To the best of our knowledge, our study was the first to investigate the association between risk factors of obesity, overweight, normal weight/underweight, and long COVID symptoms in COVID-19 survivors. Since obesity and lipid disorders represent modifiable risk factors, our data suggest that lifestyle and metabolic interventions could be part of future strategies for pandemic preparedness.
Conclusion
Obesity has a significant association with COVID-19 survivors having a higher risk of developing long-term COVID conditions; overweight patients do not show a significant difference compared to those with normal weight or underweight. Our study also suggests that BMI can serve as an early diagnostic tool to identify individuals at the highest risk for developing long-term COVID-19 symptoms and as a predictor for COVID-19 prognosis.
Limitation
This study had several limitations that may have introduced bias. First, the limited number of included studies and the restriction to English-language publications may have led to selection and language bias. Second, although the Egger test did not reveal publication bias, the small sample size reduced the test’s sensitivity, and studies with null findings may have been underrepresented. Third, confounding bias is likely, as the meta-analysis lacked adjustment for key variables, such as age, gender, comorbidities, vaccination status, and disease severity, due to the absence of individual patient data. Additionally, variations in how long COVID and BMI were defined and measured across studies may have caused misclassification bias. Finally, despite the use of fixed and random effects models, significant heterogeneity in the included studies may have influenced the pooled effect estimates and the generalizability of the findings.

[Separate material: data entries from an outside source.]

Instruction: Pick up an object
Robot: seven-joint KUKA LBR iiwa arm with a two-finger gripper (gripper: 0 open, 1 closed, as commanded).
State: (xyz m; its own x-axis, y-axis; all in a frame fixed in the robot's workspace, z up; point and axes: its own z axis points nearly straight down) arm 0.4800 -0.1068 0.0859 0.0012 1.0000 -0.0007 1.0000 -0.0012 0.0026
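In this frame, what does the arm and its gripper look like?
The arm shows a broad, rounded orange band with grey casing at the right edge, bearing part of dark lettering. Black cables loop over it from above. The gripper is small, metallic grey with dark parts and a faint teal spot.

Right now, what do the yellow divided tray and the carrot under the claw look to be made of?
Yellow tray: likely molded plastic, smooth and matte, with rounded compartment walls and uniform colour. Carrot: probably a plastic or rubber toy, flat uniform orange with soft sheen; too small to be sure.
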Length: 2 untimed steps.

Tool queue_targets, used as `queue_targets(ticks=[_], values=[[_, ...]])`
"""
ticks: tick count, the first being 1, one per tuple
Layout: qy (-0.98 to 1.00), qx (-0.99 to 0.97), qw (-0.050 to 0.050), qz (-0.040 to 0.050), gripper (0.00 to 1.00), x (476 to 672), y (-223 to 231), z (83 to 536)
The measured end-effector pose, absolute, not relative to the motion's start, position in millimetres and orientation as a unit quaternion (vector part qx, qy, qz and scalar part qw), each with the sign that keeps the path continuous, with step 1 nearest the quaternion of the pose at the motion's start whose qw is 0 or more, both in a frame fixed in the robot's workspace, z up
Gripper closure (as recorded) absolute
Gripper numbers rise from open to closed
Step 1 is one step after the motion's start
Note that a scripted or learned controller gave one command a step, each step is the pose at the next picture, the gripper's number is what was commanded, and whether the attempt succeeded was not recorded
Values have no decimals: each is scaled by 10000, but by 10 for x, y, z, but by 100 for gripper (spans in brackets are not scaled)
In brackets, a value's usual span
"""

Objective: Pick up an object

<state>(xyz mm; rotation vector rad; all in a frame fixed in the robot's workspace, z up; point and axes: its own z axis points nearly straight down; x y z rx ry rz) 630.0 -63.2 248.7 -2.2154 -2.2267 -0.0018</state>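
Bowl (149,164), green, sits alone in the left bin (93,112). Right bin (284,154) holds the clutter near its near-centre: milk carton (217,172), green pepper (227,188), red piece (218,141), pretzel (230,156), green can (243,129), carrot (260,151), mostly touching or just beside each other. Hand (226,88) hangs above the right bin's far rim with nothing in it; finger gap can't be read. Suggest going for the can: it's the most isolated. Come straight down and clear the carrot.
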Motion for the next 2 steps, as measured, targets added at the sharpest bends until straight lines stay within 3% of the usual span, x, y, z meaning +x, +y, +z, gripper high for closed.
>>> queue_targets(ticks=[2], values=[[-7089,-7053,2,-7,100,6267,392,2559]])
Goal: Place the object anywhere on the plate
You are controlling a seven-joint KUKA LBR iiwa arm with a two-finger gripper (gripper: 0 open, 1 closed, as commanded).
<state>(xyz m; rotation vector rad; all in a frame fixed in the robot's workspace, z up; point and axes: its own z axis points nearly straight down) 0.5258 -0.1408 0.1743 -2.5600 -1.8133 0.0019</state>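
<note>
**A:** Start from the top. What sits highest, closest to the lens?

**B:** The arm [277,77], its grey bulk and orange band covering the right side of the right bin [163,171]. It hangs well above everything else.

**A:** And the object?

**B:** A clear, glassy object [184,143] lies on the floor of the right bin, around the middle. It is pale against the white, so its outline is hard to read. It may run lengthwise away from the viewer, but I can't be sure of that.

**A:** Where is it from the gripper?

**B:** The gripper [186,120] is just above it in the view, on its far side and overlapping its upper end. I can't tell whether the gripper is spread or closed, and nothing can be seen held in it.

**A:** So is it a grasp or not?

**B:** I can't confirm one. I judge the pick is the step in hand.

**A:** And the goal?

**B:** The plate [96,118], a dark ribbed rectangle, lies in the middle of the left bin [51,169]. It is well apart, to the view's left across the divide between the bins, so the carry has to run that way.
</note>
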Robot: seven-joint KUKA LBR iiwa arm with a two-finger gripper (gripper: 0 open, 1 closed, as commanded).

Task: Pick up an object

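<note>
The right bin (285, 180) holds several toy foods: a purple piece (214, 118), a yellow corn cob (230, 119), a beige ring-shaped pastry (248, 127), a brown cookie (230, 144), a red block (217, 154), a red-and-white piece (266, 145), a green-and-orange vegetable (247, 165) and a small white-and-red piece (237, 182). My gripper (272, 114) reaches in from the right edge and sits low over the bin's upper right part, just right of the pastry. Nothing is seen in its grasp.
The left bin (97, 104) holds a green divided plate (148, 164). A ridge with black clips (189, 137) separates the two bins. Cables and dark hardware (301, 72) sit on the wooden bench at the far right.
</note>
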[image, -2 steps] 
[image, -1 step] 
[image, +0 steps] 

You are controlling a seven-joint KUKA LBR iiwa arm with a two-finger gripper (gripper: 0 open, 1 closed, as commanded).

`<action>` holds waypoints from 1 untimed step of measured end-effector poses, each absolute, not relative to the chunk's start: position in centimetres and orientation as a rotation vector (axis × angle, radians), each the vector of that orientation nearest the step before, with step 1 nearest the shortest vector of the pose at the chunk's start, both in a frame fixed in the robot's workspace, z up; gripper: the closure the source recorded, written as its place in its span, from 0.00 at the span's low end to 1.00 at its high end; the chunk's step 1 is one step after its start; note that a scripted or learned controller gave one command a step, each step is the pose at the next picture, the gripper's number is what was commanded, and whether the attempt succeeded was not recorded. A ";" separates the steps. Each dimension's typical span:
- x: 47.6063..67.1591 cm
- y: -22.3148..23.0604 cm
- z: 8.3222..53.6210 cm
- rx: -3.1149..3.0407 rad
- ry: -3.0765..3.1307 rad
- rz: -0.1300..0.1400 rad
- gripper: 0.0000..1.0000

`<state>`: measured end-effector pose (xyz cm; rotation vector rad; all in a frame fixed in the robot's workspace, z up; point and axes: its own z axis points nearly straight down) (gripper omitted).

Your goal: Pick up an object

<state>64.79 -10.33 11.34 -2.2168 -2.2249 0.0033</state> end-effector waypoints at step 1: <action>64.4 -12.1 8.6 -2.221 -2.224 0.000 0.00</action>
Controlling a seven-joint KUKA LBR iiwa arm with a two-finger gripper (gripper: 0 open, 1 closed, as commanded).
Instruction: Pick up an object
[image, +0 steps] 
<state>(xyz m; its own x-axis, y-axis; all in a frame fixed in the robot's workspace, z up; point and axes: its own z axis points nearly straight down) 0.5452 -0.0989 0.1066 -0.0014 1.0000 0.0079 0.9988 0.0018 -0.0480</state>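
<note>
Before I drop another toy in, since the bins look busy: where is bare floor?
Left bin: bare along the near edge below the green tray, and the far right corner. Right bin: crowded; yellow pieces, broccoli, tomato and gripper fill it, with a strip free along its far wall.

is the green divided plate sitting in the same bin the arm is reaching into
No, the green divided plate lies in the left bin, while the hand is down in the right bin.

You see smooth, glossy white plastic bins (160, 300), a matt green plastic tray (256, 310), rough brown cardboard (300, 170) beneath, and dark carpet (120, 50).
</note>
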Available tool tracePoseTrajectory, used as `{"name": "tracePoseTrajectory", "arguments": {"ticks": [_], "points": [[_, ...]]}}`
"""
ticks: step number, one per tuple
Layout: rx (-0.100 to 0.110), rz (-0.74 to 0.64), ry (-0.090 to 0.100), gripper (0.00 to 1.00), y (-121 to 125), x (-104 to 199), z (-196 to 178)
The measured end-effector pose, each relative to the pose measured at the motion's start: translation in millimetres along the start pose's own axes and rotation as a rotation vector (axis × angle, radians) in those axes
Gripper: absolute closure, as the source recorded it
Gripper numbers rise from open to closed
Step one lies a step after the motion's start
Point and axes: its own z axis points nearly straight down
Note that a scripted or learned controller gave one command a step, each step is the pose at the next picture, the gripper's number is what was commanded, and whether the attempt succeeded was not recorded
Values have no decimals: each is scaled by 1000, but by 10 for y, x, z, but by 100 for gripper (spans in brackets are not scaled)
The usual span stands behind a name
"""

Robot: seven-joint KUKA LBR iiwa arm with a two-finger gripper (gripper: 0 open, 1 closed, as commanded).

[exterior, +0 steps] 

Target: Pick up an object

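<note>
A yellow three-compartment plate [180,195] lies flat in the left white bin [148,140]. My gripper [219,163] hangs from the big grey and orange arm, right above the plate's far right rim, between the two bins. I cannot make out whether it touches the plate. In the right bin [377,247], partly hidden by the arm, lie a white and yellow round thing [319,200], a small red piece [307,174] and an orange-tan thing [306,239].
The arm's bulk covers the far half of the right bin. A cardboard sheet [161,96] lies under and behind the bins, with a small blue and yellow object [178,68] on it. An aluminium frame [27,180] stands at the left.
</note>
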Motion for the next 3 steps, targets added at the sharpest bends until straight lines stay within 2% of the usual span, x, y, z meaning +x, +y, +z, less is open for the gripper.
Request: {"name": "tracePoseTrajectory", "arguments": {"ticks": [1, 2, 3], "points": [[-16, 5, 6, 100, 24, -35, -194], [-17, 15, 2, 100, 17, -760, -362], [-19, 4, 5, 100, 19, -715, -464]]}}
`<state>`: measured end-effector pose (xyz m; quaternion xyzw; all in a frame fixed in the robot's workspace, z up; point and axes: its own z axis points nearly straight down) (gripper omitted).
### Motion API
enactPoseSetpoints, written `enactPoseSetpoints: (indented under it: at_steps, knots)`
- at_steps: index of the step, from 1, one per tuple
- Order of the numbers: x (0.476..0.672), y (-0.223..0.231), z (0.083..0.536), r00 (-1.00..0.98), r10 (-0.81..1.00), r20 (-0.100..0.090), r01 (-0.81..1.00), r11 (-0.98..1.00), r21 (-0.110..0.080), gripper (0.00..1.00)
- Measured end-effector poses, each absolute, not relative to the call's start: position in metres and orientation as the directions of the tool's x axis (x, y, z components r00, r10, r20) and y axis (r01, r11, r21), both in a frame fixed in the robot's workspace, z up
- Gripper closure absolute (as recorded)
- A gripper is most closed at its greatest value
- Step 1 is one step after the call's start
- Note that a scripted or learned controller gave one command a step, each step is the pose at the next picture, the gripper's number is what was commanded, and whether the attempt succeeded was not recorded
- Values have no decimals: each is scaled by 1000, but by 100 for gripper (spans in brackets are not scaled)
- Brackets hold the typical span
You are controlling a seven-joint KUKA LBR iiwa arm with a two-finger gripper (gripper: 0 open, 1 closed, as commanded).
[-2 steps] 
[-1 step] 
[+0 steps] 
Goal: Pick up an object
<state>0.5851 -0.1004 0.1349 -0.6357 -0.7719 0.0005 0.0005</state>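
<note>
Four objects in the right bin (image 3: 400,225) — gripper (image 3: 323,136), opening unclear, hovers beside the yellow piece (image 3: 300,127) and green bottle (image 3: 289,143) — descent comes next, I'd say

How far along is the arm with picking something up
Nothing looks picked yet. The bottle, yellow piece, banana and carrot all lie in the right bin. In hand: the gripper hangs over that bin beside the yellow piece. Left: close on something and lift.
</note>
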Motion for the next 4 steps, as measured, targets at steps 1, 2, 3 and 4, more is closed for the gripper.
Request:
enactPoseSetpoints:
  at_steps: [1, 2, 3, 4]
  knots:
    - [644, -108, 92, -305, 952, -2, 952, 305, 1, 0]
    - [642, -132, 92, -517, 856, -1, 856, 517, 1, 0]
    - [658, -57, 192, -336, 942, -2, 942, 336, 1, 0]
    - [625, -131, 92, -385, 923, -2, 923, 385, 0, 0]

The meta-analysis controlled conflicting variables by applying strict inclusion criteria, selecting only moderate to high-quality studies based on the NQS, and using appropriate statistical models (fixed or random effects) depending on heterogeneity. While these methods helped reduce bias, individual-level confounders, like age, sex, comorbidities, and vaccination status, were not statistically adjusted due to data limitations— an issue acknowledged by the authors. Thus, further studies with a larger sample size are required to investigate the association.
Recommendation
Future research that combines obesity/overweight with other risk factors may provide a considerably better understanding of the association between obesity and patients with long COVID symptoms.
Ethical Considerations
Compliance with ethical guidelines
There were no ethical considerations to be considered in this research.
Funding
This research did not receive any grant from funding agencies in the public, commercial, or non-profit sectors.
Authors' contributions
Conceptualization, methodology, and writing the original draft: Nuansa Firgie Paramitha; Data curation: Putu Ijiya Danta Awatara; Visualization: Yani Jane Rosihaningsih Soegiri; Investigation, validation, review and editing: All authors.
Conflict of interest
The authors declared no conflict of interest.